The experimental method was to mix 0.05ml of hyaluronidase (7,900 unit/mL) dissolved in 0.1M acetate buffer (pH 3.5) and 0.1ml of sample solution (milk, milk fermentation, colostrum, colostrum fermentation) and incubate at 37°C for 20 minutes. After reaction, 0.1 ml of 12.5mM calcium chloride (CaCl2) was added, mixed, and reacted for another 20 minutes. In the control group, 0.05 ml of hyaluronidase (7,900 unit/mL) and 0.1 ml of distilled water were mixed instead of the P. chinensis extract, and hyaluronic acid (HA; 12 mg/mL) dissolved in 0.1M acetate buffer (pH 3.5) was added as a substrate. After reacting for another 40 minutes, 0.1 ml of 0.4N potassium tetraborate and 0.4N NaOH solution were added to 0.1 ml of the reaction mixture, heated on a water bath for 3 minutes, and then completely cooled.

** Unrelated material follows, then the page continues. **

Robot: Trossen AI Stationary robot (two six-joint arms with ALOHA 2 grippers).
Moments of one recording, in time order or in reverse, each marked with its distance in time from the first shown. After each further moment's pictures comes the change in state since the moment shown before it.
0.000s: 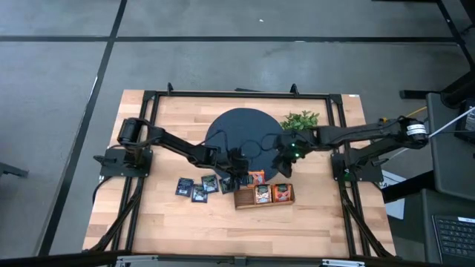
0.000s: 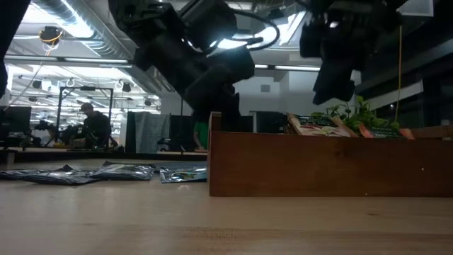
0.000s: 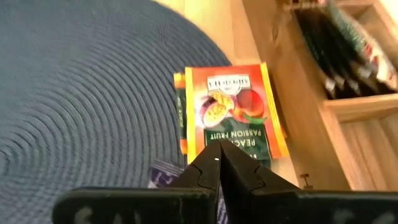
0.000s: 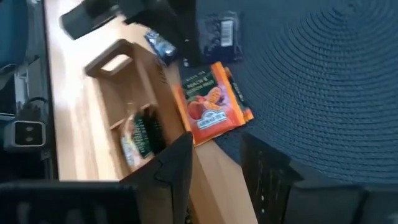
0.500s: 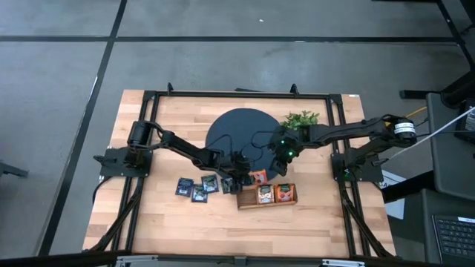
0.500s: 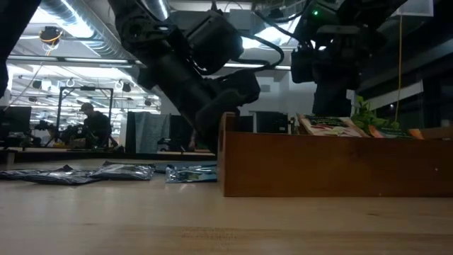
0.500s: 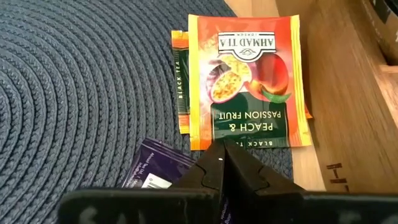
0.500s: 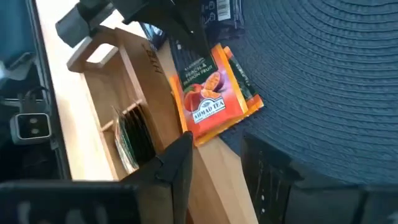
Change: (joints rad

To the cooled reaction product, 3 mL of p-dimethylamino benzaldehyde (DMAB) reagent (4 g of p-dimethylamino benzaldehyde dissolved in 350 ml of 100% acetic acid and 50 ml of 10 N hydrochloric acid) was added and reacted at 37°C for 20 minutes. Next, the inhibitory activity was calculated by measuring the absorbance at 585 nm. Hyaluronidase inhibitory activity was calculated using the formula below, and the significance of the experimental results was verified through Student's T test.

[Equation 2]

(In the above formula, S is the absorbance of the reaction solution containing the sample and enzyme, and C is the absorbance of the solution without the sample.)

The result values are shown in Figure 7.

Claims (16)

The aerobic fermentation product obtained by fermenting colostrum under aerobic conditions contains the active ingredients Lactobacillus delbrueckii subsp. bulgaricus, Lactobacillus rhamnosus GG, and Streptococcus thermophilus. An anti-atopic dermatitis composition containing as an active ingredient an aerobic fermentation product of colostrum obtained after fermentation with mixed complex bacteria, and containing 0.001-15% by weight of glycomacropeptide (GMP).
delete delete delete The composition for anti-atopic dermatitis according to claim 1, wherein the aerobic fermentation product of colostrum is a fermentation broth from which fat and casein has been removed, or a fermentation broth that has been further sterilized and fermented under aerobic conditions.
delete delete delete delete delete A cosmetic composition for anti-atopic dermatitis containing the composition for anti-atopic dermatitis according to claim 1 or 5 as an active ingredient.
A pharmaceutical composition for the treatment and prevention of atopy containing the anti-atopic composition according to claim 1 or 5 as an active ingredient.
A pharmaceutical composition for the treatment and prevention of psoriasis containing the aerobic fermentation product of colostrum according to claim 1 or 5 as an active ingredient.
A skin ointment for the treatment of atopic skin disease containing the aerobic fermentation product of colostrum according to claim 1 or 5 as an active ingredient.
A health functional food for improving and preventing atopy containing the aerobic fermentation product of colostrum according to claim 1 or 5 as an active ingredient.
A health functional food for improving and preventing psoriasis containing the aerobic fermentation product of colostrum according to claim 1 or 5 as an active ingredient.